In contrast, the standard in situ procedure resulted in (i) bands in T. spathacea that were not as clear as those generated by EC-FISH/DAPI or in (ii) very poorly developed or lacking fluorescent longitudinal differentiation on chromosomes of A. cepa, N. damascena, and V. faba (“Electronic supplementary material,” Fig. S1a-d). This indicates that standard in situ hybridization protocol interferes with differential DAPI fluorescence. Indeed, the simultaneous FISH mapping and well-preserved chromosome banding on the same preparation, as was done here, is rather uncommon in plant cytogenetics.

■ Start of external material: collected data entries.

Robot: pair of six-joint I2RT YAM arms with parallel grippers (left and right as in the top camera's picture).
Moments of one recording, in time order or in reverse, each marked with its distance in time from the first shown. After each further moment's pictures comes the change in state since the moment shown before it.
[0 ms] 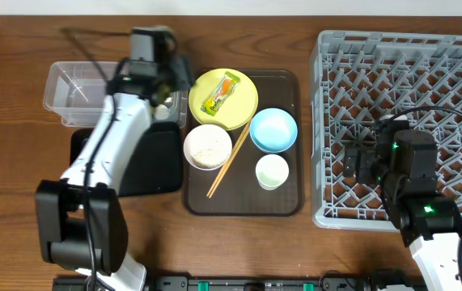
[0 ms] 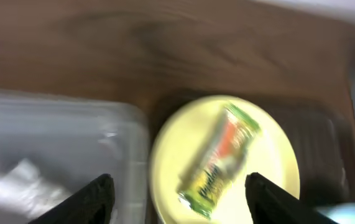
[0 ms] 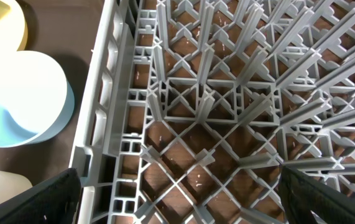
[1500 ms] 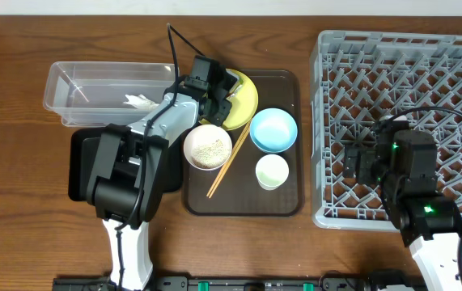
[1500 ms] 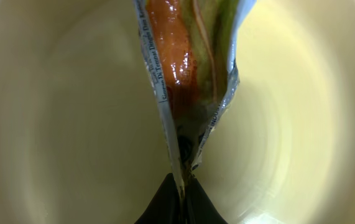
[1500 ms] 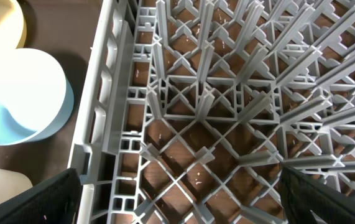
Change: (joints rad) left arm -0.130 0.328 0.006 0.053 0.041 0.427; right arm 0.000 0.000 0.000 -0.007 0.000 0.000
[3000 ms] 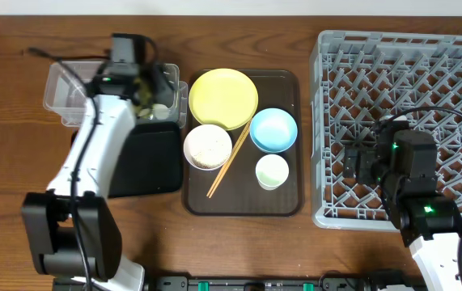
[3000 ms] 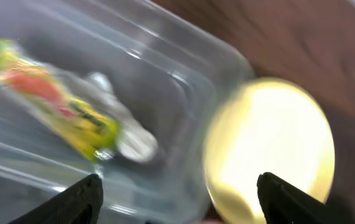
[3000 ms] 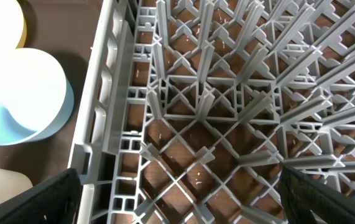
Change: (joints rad) left arm 0.208 -0.378 -0.002 -0.296 -0.126 -0.744; right arm 0.000 0.000 0.000 0.000 0.000 0.000
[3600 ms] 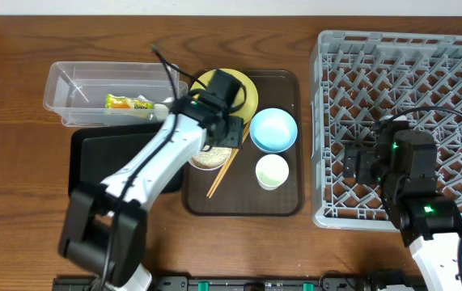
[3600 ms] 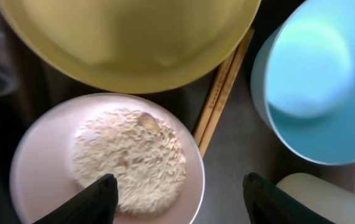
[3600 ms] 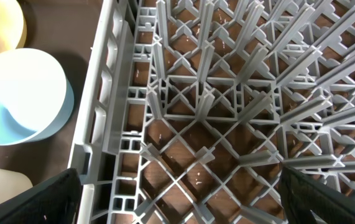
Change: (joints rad) left arm -0.383 0.064 -0.076 -0.109 0.017 0.144; right arm 0.000 0.000 0.000 0.000 0.000 0.000
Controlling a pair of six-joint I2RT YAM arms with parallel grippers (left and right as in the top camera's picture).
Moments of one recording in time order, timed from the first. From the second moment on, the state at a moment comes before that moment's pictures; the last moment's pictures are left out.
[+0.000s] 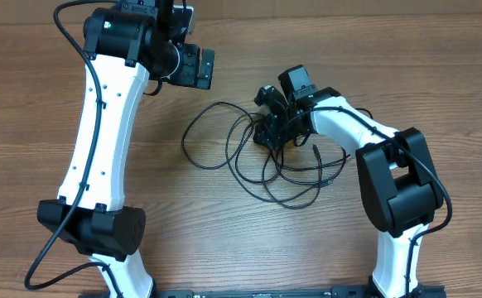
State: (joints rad) left arm -0.22 1.94 2.24 -1.44 0.09 -0.08; right arm 0.39 2.11 1.42 -0.55 -0.36 -0.22
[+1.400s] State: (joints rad) left arm -0.22 1.94 2.24 -1.44 0.09 -0.08; right arm 0.37 2.06 2.83 -1.61 -0.15 -0.08
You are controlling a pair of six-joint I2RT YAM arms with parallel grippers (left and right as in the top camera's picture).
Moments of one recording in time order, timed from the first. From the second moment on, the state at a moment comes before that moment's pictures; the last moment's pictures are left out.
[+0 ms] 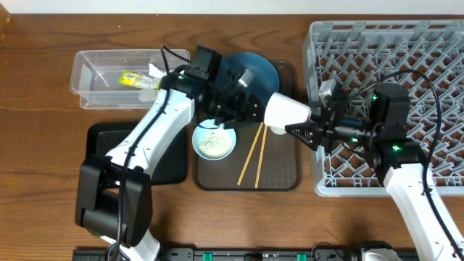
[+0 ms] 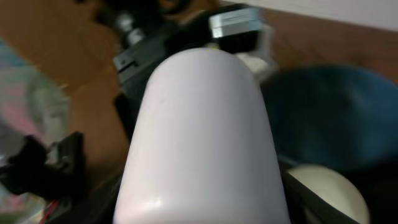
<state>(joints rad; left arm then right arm) -0.34 1.79 1.37 -0.81 0.85 -0.35 0.06 1.25 0.81 -0.22 -1.03 -0.14</state>
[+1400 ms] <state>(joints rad) -0.11 1.56 1.37 -0.97 0.31 -0.29 -0.67 1.47 1.37 -0.97 0.02 0.05</state>
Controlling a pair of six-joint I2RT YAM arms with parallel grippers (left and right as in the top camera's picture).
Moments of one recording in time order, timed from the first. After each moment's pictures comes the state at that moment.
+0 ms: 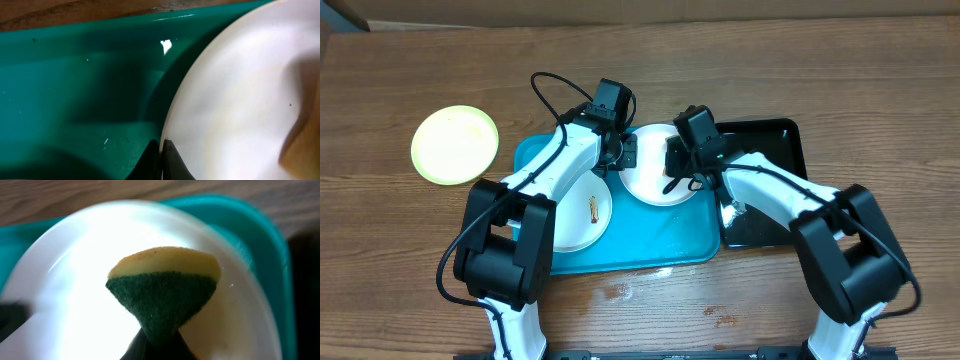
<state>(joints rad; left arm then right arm) -0.35 2.00 1.38 -0.66 0.03 -0.31 0.52 1.93 1.18 -0.26 -0.05 0.55</state>
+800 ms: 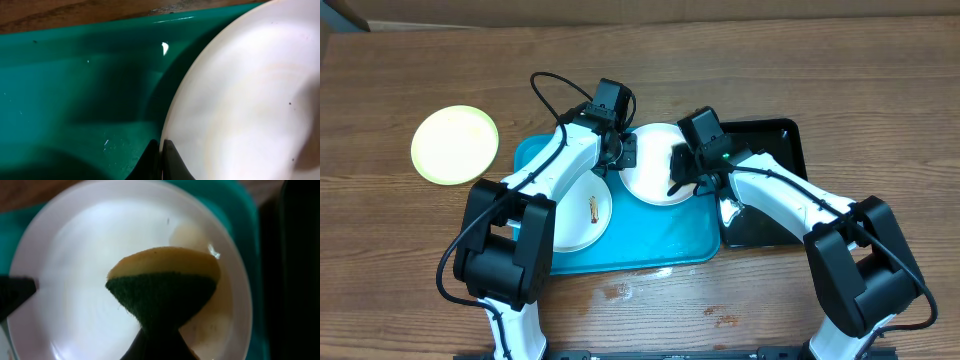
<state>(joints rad) -0.35 2.00 1.38 -0.65 0.03 -0.31 0.52 1.87 1.18 -0.35 -0.01 0.59</state>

In conclusion, the proposed here plant EC-FISH technique appears highly attractive, since it requires no formaldehyde and RNA-se treatment of chromosomes and does not need formamide, heat denaturation of chromosomal DNA for successful hybridization/denaturation. Notably, it can be shortened to a 1-day procedure with 3 h of hybridization at moderate temperature. Moreover, it preserves clearly sharp DAPI bands simultaneously with the FISH signals within the same preparation. Thus, the procedure is expected to give a positive stimulus for improving gene-mapping approaches in plants as well as chromosome identification and karyotyping. Further development of the plant EC-FISH technique in diverse cytogenetic contexts is anticipated.